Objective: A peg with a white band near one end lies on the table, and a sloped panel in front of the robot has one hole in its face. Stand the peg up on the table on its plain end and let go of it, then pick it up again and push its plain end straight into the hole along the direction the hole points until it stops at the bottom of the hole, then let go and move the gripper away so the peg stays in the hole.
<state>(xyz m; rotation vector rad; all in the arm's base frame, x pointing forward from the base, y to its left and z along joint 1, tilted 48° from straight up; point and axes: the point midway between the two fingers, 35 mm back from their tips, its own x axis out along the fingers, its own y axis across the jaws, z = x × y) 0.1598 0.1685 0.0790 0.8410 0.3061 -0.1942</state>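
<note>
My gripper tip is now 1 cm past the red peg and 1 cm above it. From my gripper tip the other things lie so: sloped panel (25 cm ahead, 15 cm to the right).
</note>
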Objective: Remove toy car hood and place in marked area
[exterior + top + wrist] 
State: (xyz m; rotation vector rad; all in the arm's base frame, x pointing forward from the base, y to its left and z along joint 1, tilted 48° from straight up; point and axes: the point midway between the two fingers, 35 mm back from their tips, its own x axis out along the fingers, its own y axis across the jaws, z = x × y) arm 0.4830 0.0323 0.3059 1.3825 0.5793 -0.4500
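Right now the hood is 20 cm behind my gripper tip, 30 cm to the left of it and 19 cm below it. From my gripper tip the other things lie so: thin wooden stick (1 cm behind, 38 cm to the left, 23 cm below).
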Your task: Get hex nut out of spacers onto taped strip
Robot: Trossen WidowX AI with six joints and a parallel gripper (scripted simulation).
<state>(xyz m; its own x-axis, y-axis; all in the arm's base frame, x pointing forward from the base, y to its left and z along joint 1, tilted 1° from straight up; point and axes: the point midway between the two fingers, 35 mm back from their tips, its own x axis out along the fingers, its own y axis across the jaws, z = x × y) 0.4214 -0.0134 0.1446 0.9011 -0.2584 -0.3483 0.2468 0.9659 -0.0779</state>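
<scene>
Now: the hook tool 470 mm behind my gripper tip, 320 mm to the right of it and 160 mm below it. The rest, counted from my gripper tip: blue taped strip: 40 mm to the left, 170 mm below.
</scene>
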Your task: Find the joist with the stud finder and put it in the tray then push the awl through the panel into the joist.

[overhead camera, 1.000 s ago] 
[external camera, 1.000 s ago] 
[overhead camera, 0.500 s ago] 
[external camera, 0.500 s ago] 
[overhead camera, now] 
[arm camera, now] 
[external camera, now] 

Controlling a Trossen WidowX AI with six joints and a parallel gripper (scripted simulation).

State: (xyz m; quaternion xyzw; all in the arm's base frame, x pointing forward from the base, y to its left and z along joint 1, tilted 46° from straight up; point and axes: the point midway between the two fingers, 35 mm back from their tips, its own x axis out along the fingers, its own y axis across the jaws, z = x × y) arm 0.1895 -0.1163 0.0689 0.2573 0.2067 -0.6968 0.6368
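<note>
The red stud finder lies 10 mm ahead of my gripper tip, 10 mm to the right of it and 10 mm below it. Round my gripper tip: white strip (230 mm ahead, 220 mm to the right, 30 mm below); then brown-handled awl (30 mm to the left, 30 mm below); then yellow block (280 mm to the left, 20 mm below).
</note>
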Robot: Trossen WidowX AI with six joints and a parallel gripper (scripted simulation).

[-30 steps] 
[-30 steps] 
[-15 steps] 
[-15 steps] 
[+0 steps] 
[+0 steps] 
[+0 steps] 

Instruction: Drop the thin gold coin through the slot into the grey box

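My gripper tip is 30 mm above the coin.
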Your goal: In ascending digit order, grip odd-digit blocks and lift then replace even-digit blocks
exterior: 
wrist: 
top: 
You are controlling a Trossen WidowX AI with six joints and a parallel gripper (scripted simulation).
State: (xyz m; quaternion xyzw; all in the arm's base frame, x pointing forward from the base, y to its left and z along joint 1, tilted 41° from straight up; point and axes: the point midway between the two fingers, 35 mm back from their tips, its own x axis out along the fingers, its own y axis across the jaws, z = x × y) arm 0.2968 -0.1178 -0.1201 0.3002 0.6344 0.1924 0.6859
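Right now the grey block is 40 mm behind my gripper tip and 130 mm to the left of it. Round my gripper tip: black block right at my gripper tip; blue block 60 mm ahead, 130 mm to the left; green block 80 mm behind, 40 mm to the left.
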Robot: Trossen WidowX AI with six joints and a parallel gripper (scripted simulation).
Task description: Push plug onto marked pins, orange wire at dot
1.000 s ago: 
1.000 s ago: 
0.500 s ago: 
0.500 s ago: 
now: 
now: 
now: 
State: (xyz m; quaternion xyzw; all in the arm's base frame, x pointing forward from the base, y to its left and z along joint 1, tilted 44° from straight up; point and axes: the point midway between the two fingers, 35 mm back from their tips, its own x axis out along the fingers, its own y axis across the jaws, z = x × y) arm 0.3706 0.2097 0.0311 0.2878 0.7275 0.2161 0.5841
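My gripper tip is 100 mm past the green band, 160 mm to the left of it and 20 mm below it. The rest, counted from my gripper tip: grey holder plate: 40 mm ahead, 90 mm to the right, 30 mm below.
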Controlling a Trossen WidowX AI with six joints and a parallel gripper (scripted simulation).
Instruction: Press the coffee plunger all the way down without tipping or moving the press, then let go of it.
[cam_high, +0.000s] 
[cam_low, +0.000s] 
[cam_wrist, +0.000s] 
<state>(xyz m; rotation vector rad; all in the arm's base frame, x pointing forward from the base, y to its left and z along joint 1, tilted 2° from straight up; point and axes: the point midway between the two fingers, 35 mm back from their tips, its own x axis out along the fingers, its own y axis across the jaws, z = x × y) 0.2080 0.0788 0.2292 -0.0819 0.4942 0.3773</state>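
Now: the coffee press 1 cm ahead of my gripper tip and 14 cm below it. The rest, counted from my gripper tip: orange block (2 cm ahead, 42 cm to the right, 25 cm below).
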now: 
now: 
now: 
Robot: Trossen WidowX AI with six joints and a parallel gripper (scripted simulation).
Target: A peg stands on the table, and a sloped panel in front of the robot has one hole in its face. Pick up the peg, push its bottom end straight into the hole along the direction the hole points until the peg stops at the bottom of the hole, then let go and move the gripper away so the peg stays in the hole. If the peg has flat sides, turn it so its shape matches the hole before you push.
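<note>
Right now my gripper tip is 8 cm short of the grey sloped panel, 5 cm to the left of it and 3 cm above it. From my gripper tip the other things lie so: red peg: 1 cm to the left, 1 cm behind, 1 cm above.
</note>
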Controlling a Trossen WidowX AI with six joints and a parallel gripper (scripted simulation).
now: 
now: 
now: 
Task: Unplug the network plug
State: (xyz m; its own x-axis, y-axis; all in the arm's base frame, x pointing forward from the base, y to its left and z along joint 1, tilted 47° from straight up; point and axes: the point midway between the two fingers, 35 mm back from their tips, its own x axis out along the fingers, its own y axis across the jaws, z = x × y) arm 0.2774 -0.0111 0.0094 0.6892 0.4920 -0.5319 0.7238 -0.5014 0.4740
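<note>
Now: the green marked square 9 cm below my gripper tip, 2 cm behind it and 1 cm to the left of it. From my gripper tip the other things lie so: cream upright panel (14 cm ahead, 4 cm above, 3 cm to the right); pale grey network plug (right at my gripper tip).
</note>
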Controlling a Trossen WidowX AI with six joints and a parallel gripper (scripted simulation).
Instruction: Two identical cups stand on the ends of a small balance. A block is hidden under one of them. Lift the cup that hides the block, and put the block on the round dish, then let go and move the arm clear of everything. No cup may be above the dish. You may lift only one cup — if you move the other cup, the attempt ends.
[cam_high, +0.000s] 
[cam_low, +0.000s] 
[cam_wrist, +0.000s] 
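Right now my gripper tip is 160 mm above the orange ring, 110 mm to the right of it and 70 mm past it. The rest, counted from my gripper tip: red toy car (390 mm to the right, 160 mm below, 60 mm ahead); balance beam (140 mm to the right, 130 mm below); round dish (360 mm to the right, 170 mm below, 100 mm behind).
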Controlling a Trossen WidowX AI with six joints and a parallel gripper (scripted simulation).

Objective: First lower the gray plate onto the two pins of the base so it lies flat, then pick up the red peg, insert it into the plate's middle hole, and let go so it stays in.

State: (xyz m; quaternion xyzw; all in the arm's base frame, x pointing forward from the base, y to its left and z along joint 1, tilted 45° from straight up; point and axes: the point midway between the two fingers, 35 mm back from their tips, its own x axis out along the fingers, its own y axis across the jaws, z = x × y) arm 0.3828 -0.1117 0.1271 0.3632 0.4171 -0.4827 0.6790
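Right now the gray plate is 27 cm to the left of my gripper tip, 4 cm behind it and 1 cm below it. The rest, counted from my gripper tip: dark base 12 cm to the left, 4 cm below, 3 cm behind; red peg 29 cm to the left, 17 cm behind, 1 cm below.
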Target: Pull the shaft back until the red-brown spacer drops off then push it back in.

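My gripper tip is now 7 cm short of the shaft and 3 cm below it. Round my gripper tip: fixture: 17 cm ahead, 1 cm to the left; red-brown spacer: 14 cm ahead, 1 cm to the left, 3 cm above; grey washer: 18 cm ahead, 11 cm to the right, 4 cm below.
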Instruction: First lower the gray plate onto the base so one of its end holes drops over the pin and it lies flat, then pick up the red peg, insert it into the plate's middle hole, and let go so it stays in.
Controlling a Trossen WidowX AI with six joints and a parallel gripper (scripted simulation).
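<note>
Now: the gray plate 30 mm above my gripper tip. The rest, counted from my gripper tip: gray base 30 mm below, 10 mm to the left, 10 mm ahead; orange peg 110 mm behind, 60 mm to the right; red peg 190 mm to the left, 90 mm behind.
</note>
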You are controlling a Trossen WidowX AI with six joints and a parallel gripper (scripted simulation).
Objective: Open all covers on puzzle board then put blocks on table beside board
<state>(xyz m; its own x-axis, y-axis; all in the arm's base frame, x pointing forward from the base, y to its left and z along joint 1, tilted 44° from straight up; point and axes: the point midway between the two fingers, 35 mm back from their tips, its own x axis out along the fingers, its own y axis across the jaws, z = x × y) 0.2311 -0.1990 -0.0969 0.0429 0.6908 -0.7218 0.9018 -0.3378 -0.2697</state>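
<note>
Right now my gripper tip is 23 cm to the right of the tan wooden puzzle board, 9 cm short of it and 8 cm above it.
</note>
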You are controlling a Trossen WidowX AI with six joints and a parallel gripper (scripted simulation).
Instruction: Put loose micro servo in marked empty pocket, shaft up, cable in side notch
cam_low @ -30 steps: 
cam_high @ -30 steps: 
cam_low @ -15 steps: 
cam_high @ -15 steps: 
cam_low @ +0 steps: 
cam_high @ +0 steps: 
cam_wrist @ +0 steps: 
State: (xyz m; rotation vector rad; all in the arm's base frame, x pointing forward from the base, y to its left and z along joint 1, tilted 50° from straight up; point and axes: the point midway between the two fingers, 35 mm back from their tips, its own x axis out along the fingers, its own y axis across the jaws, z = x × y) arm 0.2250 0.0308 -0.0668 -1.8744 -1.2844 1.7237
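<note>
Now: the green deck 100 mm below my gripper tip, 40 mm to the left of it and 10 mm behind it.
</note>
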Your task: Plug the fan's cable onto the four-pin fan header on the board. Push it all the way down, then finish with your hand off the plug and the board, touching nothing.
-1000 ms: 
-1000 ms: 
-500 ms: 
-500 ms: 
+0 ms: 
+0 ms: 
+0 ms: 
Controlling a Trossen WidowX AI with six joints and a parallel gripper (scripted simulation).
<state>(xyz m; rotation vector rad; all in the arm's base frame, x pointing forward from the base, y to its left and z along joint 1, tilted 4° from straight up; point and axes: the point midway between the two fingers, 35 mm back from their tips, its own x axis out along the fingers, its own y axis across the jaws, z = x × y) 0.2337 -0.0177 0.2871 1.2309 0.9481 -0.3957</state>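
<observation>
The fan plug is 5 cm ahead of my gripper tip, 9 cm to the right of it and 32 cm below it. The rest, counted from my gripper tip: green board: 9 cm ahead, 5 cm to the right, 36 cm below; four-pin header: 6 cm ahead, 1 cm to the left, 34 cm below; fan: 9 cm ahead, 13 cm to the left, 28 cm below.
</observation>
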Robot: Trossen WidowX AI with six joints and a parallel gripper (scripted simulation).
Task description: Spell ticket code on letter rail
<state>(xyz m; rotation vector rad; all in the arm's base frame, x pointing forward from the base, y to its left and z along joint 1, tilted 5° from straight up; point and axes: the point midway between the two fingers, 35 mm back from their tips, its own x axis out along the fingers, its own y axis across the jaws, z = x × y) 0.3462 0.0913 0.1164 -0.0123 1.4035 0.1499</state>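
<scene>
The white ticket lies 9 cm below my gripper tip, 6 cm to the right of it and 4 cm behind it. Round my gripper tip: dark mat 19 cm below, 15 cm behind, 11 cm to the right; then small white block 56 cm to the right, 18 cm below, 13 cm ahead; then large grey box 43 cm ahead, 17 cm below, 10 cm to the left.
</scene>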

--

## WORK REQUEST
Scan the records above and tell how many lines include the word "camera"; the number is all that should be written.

## RESULT BELOW
7